Bills, amendments, and resolutions restricting takings are being passed in California, Texas, Connecticut, Illinois, Alabama, New York, Tennessee, Iowa, and other states. Each law is different: different rules concerning the distinction between public and private use, different notions of what constitutes just compensation, and a variety of rules about the process. A multiplicity of laws will lead to a kind of legal competition between localities and states in which owners of all sorts can find the right set of conditions that most secure their interests.

Folks, this is precisely how liberalism is supposed to work. The theory is that if you do not have a central plan, people and institutions on the lower level will work out solutions based on local conditions and competition among jurisdictions will assist in correcting excesses. Best of all, we avoid the disastrous fate of centralizing decision making at the top, so that at least here, the worst of all possible worlds (the whole fish rotting from the head) can be avoided.

Many people involved in public policy find themselves shocked that people at the lower levels of society are capable of managing their own affairs in absence of a central plan. They believe that if you do not have a welfare state, the poor will slog around the streets until they keel over and die, that if we do not have old-age pensions the elderly will rot in slums, that if we do not have federal highway systems, people’s cars will all be put on blocks to rust.

The truth of the old liberal proposition that people can manage their lives in absence of central control is never better illustrated than when central authority withdraws its control. After Clinton’s welfare reform made it more difficult to get on and stay on welfare, there was no calamity. Many people who were once living off the system decided to go to work. When the federal speed limit was repealed, states took over and imposed a huge variety of rules. And so on.

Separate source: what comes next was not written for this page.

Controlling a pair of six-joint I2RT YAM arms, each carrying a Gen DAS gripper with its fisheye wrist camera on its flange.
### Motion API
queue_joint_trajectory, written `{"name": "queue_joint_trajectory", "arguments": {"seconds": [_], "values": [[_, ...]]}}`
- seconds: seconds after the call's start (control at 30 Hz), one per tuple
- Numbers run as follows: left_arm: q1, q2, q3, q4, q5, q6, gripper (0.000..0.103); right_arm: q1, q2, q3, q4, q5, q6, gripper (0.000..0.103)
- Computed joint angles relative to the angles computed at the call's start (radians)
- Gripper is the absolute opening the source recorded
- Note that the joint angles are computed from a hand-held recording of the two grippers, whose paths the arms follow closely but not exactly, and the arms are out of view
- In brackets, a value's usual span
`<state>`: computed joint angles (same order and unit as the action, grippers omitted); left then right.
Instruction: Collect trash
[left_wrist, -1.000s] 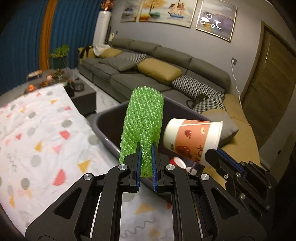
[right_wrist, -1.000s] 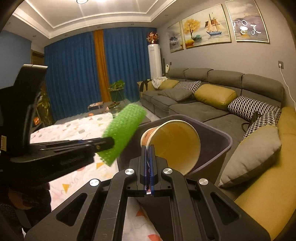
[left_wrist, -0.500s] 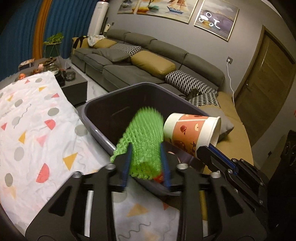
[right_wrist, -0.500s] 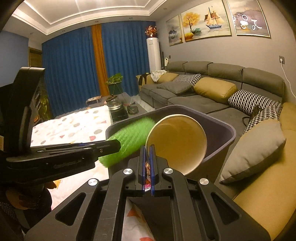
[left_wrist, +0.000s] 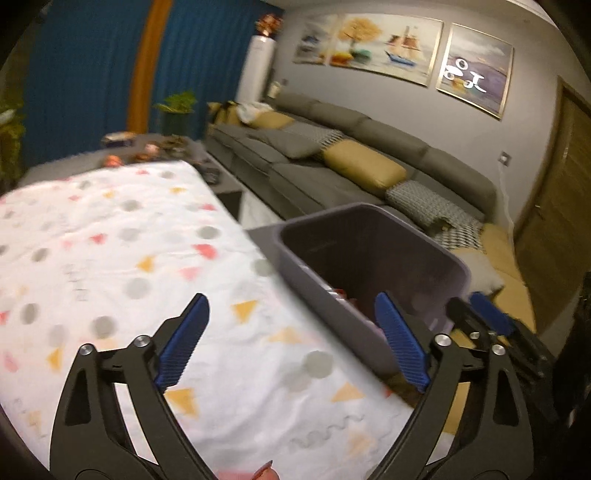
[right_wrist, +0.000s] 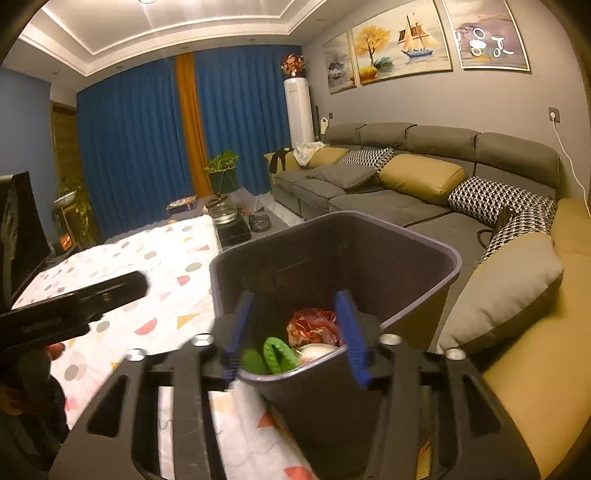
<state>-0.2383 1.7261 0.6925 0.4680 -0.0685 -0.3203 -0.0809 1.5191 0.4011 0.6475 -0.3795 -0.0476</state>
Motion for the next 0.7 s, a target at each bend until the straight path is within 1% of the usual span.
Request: {"name": "queue_joint_trajectory", "arguments": {"seconds": [0.03,0.07,0.13,0.23,0.27,0.3,0.33,0.37,0.4,0.5,0.53,0.57,0.6,0.63,0.67,0.7], "values": [[-0.007,-0.052,-0.048,0.006,-0.048,0.006,0.094,0.004,-0.024,-0.019,0.005,0.007,0.003,0.066],[-0.011,-0.086,-0.078,0.008,-0.079,0.009,0.097,0.008,-0.053,-0.039,0.003,0.016,0.005,0.07],[-0.031,-0.191,-0.168,0.012,-0.174,0.011,0.097,0.026,-0.133,-0.091,-0.009,0.041,0.01,0.083],[-0.054,-0.331,-0.27,-0.02,-0.282,-0.002,0.097,0.05,-0.252,-0.142,-0.063,0.081,0.012,0.089],[-0.066,-0.395,-0.308,-0.049,-0.334,-0.013,0.097,0.061,-0.292,-0.156,-0.088,0.093,0.014,0.089],[-0.079,-0.451,-0.335,-0.084,-0.376,-0.025,0.097,0.075,-0.341,-0.174,-0.116,0.106,0.02,0.093],[-0.086,-0.499,-0.357,-0.111,-0.401,-0.03,0.097,0.088,-0.387,-0.191,-0.139,0.118,0.025,0.097],[-0.091,-0.559,-0.385,-0.145,-0.428,-0.039,0.097,0.098,-0.432,-0.208,-0.16,0.123,0.028,0.097],[-0.1,-0.636,-0.414,-0.2,-0.462,-0.054,0.097,0.109,-0.486,-0.222,-0.196,0.128,0.026,0.097],[-0.119,-0.843,-0.468,-0.362,-0.513,-0.094,0.097,0.15,-0.652,-0.253,-0.324,0.148,0.027,0.097],[-0.129,-0.943,-0.486,-0.448,-0.535,-0.11,0.097,0.168,-0.718,-0.263,-0.379,0.154,0.029,0.097],[-0.143,-0.998,-0.498,-0.494,-0.557,-0.12,0.097,0.184,-0.774,-0.268,-0.426,0.163,0.033,0.097],[-0.159,-1.065,-0.507,-0.557,-0.583,-0.13,0.097,0.207,-0.872,-0.281,-0.503,0.175,0.04,0.097],[-0.181,-1.147,-0.512,-0.648,-0.612,-0.143,0.097,0.231,-0.936,-0.29,-0.553,0.191,0.047,0.097],[-0.21,-1.204,-0.511,-0.725,-0.649,-0.16,0.097,0.259,-1.022,-0.295,-0.627,0.207,0.055,0.097],[-0.245,-1.276,-0.51,-0.824,-0.695,-0.189,0.097,0.302,-1.107,-0.301,-0.699,0.243,0.067,0.097]]}}
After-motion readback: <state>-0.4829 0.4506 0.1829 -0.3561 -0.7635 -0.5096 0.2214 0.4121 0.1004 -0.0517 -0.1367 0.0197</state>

The old liberal system of decentralized decision making is not perfect. But it does have the advantage of trusting people to manage their own affairs as best they can. And this is a far better proposition than the centralist solution of trying to capture the most powerful institutions in society on behalf of some ideologically driven plan, whether it be socialist or free market.

It turns out that people loathe it when government steals property for purposes of private development. Politicians notice this fact. They then attempt to gain the favor of their constituents by pushing and favoring legislation that prevents this. The heck of it is that the Institute for Justice, which was the leading critic of the Kelo decision, has vowed to fight back by supporting legislation at the state and local level. Well, great! Someone should have thought of this before all the resources were wasted attempting to convert the Supremes.

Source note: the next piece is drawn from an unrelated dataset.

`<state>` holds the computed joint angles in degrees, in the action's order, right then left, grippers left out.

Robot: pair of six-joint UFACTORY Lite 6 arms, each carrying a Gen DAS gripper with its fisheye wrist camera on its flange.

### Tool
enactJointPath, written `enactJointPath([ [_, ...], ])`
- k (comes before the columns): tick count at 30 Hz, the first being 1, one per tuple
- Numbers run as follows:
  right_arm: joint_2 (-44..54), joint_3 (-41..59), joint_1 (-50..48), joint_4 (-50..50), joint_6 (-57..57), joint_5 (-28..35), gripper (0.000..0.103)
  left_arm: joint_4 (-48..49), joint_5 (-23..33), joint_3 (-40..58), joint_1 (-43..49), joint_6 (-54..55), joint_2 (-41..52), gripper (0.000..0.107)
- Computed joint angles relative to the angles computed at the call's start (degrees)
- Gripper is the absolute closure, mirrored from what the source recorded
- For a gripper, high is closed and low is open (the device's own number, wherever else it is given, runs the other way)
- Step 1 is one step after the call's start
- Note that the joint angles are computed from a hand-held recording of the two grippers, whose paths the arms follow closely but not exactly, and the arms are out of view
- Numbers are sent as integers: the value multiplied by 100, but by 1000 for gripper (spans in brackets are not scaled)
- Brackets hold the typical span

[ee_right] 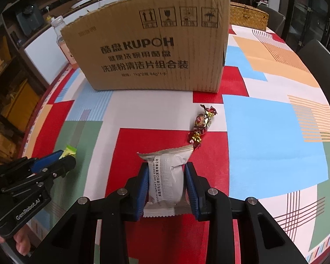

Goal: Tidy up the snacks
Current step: 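Carry both held snacks over the box and open both tools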

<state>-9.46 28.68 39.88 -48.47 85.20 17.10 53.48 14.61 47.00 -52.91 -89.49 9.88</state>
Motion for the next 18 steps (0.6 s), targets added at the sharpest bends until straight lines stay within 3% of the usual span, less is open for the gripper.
enactJointPath([
  [18,-1047,324,-48,205,-772,649,69,332,664,521,-205,139,-669,86],
])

If we are to have a serious debate about eminent domain, we need to get beyond this ridiculous distinction between public and private use. Government is a racket that rewards itself through plunder and always in the name of public purpose. The truth is that there is no coherent way to separate public and private purpose when it comes to government. Its roads benefit private contractors and serve private interests. It’s true they are "free," but so are the streets in shopping malls, which are private. As for public schools, the teachers unions and hordes of bureaucrats are private interests too. Indeed, there is no such thing as the "public," there are only individuals.

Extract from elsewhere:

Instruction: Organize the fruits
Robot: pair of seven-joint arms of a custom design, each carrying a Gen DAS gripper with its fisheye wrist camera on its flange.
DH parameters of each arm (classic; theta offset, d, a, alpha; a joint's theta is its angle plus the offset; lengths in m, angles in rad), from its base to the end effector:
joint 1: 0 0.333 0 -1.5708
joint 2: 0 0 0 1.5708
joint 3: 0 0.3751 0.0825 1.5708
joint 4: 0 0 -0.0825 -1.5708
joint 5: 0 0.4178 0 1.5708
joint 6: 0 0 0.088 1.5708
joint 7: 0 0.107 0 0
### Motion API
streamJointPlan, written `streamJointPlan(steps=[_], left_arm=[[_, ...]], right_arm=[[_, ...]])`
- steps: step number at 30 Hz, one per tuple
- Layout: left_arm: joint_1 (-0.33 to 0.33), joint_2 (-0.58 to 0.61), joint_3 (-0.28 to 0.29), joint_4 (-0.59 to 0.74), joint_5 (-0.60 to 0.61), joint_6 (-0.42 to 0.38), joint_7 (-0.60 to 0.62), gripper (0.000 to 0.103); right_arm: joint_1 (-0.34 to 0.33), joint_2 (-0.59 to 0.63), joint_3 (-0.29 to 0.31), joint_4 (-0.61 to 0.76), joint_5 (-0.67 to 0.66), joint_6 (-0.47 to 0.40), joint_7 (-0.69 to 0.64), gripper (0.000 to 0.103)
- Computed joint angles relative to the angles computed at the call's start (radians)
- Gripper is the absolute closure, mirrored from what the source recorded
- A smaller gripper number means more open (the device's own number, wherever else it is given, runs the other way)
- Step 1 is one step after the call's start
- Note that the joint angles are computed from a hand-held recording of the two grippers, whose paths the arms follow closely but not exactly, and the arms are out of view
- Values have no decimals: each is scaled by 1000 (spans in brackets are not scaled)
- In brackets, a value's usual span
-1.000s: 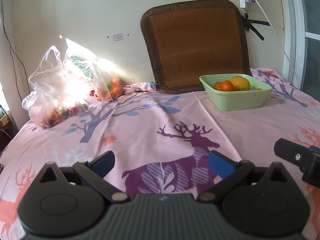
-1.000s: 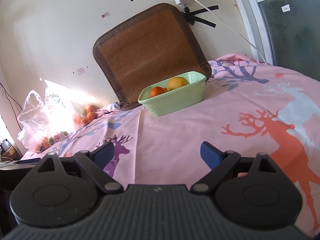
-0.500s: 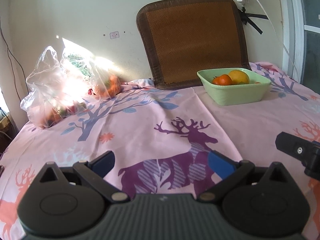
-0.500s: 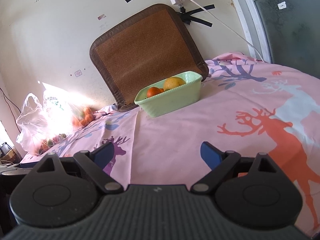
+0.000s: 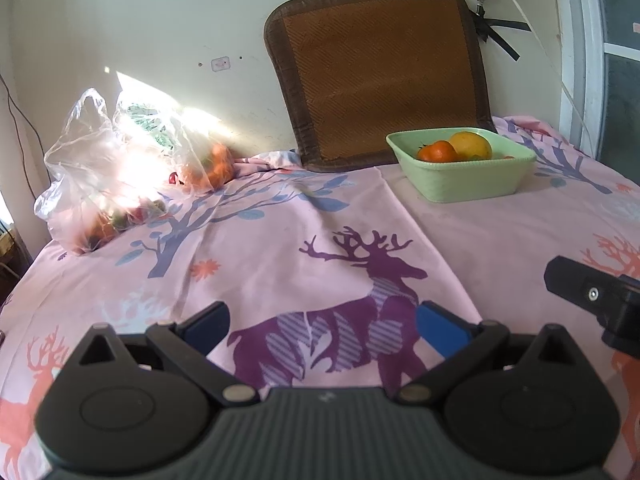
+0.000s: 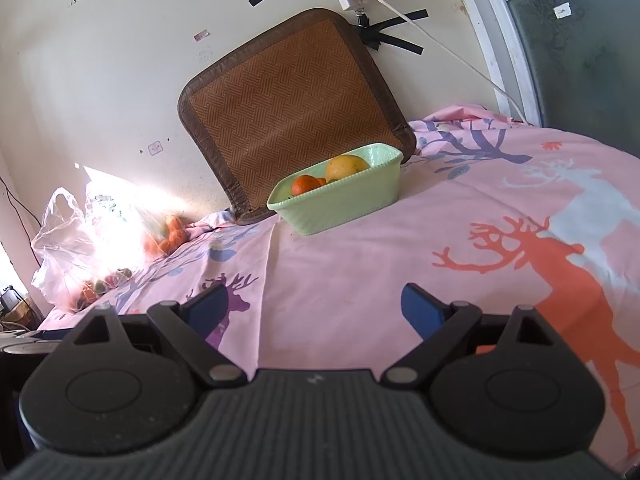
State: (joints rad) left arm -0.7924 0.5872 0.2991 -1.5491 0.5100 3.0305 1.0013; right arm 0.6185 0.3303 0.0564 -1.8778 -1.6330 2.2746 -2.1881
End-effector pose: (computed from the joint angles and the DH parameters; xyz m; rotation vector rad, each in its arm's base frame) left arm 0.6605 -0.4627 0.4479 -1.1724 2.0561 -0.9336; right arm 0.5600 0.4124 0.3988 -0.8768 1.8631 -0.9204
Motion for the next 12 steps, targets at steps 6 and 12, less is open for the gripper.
streamJointPlan(steps=[6,12], left_arm=[[26,-6,-37,-1,-15,-7,28,0],[74,-13,-103,-7,-49,1,95,0]], right_arm=[[1,-1,-1,-1,-1,-2,-1,8],[4,-1,0,1,-5,-15,-15,8]])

Contrary to both the pro-Kelo and anti-Kelo people, the problem is not public or private use. It is eminent domain itself, which is the best example of how government is not the protector of private property but its main violator. No individual should be allowed to take property from others for any purposes. Government should not be judged by a moral code different from that which we use to judge individuals. And certainly nothing is more preposterous than the notion that the seat of the world empire is the best protector of our rights.